2000 East Coast Worm Meeting abstract 43
These abstracts should not be cited in bibliographies. Material contained herein should be treated as personal communication and should be cited as such only with the consent of the author.
Rutgers U
The reproductive/dauer developmental decision is controlled by environmental cues, such as food, pheromone and temperature. A TGF-beta-related pathway promotes reproductive over dauer development. Mutations in daf-7 (a TGF-beta-like ligand), daf-1and daf-4 (type I and type II receptor kinases), and daf-8 and daf-14 (Smad transcription factors) induce dauer at restrictive temperature regardless of environmental cues. The Daf-c phenotype of these mutants is suppressed by mutations in daf-3 (a Smad) or daf-5. Epistasis analysis suggests that daf-5 and daf-3 are either antagonized by this TGF-beta-related pathway or acting in a parallel pathway. The similarity of the dauer pathway to other TGF-beta pathways suggested that DAF-5 may represent a new molecule functioning in a variety of TGF-beta pathways. We have cloned daf-5 so as to study it at a molecular level.

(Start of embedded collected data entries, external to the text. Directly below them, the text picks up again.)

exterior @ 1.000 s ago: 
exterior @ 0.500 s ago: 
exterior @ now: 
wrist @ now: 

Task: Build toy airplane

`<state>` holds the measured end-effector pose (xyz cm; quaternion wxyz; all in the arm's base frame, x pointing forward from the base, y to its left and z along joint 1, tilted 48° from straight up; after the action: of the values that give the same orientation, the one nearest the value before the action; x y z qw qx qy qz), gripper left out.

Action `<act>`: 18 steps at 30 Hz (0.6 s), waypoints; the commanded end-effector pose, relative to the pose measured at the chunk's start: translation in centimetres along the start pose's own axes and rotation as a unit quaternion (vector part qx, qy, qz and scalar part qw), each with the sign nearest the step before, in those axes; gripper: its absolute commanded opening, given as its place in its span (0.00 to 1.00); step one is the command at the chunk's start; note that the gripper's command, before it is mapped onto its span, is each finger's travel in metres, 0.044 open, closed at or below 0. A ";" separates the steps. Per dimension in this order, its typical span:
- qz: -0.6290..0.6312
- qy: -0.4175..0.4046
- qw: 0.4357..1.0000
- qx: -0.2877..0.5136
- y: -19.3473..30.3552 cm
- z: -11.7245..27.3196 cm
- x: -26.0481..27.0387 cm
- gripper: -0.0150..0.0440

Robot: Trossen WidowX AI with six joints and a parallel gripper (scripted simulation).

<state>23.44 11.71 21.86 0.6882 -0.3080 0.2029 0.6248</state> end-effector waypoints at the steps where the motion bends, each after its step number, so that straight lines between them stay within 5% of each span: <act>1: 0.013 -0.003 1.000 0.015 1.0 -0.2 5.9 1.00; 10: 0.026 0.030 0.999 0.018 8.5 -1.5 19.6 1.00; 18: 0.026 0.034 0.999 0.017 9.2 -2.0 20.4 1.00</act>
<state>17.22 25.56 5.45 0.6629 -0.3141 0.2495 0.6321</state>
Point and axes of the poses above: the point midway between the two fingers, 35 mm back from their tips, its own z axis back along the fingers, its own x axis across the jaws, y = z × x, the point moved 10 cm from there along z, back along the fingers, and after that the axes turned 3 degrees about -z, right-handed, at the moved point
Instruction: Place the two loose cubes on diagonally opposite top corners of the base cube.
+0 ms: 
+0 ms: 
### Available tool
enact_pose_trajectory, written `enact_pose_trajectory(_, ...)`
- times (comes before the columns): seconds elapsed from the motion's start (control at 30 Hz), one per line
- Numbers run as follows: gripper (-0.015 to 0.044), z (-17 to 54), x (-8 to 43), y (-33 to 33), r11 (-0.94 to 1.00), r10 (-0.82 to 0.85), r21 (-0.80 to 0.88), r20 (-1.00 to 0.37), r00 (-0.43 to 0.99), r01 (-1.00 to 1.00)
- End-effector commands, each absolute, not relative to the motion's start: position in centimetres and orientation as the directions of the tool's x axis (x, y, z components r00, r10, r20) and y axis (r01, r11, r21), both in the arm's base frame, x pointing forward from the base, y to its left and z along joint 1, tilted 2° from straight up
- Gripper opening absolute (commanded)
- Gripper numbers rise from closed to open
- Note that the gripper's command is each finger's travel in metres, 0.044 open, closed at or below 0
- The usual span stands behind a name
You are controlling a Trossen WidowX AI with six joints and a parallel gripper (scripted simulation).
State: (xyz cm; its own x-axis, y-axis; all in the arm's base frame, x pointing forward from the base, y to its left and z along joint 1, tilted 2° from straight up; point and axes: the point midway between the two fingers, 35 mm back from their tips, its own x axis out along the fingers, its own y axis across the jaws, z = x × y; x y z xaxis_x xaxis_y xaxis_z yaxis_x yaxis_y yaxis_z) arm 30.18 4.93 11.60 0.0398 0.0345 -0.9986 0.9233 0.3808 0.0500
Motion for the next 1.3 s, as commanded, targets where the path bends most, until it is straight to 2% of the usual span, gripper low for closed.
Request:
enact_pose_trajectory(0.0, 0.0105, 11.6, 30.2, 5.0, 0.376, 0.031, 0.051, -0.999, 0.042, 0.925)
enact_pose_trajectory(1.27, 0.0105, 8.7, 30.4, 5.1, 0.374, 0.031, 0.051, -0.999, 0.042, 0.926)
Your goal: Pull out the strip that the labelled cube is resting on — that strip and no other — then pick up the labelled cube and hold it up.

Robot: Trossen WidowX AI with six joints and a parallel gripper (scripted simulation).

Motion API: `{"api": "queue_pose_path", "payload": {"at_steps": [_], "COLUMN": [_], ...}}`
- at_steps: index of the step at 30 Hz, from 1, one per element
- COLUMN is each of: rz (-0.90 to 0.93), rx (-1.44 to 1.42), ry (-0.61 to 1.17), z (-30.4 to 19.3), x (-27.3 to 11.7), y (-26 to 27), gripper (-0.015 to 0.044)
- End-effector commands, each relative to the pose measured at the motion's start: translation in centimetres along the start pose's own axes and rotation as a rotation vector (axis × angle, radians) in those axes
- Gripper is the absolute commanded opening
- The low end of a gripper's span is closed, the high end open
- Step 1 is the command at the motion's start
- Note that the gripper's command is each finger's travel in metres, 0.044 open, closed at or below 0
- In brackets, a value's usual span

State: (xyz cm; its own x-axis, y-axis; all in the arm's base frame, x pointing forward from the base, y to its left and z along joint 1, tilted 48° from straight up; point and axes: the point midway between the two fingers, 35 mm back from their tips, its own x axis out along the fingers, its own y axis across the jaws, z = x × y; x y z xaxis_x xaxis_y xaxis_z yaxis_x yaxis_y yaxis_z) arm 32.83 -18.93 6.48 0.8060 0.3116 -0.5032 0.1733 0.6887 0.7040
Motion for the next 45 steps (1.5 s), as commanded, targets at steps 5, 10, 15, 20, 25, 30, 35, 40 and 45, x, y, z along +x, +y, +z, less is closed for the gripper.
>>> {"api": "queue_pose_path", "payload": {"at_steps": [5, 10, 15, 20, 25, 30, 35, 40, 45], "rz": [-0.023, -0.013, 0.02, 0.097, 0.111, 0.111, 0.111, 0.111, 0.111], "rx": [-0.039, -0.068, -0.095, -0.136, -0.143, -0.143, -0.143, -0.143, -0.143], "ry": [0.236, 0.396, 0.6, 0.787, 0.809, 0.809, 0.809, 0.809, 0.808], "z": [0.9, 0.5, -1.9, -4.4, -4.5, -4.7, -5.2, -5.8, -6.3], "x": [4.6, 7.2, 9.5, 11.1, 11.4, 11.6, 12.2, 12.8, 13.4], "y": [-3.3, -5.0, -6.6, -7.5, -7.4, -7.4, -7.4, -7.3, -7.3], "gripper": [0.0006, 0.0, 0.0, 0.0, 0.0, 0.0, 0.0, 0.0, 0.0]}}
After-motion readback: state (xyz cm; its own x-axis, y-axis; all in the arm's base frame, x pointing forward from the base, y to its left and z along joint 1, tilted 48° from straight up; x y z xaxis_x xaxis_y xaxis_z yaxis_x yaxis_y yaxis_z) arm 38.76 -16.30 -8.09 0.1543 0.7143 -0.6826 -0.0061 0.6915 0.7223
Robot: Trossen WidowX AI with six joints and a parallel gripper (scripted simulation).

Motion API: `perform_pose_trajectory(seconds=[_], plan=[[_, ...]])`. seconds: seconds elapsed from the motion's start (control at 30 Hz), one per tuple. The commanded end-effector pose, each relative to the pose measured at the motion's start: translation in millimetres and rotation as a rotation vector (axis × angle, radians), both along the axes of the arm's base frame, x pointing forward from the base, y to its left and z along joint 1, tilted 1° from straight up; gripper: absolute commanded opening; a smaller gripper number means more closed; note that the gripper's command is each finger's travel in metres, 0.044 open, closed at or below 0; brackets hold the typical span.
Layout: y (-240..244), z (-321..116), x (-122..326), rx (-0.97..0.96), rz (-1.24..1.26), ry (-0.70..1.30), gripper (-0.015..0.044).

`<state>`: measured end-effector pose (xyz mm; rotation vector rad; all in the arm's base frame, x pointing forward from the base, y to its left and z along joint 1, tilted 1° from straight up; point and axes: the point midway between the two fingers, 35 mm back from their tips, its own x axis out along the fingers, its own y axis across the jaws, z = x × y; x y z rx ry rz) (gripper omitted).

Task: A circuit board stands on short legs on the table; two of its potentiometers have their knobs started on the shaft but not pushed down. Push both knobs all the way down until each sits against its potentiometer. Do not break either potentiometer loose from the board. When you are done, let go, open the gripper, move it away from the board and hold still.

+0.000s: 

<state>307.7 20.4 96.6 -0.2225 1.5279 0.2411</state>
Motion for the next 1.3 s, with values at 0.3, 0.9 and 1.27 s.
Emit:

We show that daf-5 encodes a transcription factor homologous to the human oncogene Sno. Mapping and cosmid rescue placed daf-5 in a 8 kb interval of chromosome II. We PCRed a 3.9 kb region of W01G7 from fifteen daf-5 alleles and digested the products with BstUI; we detected a polymorphism in daf-5 (sa211). This region of W01G7 encodes a Sno homologue. Sequencing of daf-5 alleles is in progess. Recently, vertebrate Sno has been shown to be capable of acting as an inhibitor of TGF-beta pathways that functions by interacting with Smad proteins. The genetic function of daf-5 suggests that the function of Sno homologues in TGF-beta pathways is broader than suggested by the vertebrate tissue culture studies, in that daf-5 is not simply acting to block signaling by the receptors.
In addition to function in the TGF-beta-related pathway, daf-5 has been shown by various groups to genetically interact with other dauer genes: daf-11 (encoding guanyl cyclase), daf-21 (encoding Hsp90), daf-2 (encoding an insulin-like ligand), and daf-28. Moreover, some daf-5 alleles have a longer life span than N2, implying daf-5 regulates life span as well as dauer formation. One allele of daf-5 does not affect life span independently; however, it further extends the life span of long-lived daf-2 mutants. These results indicate that daf-5 may control aging in parallel to the daf-2 pathway. We hope to identify the role of daf-5 in integrating information from different pathways that control dauer and other developmental events.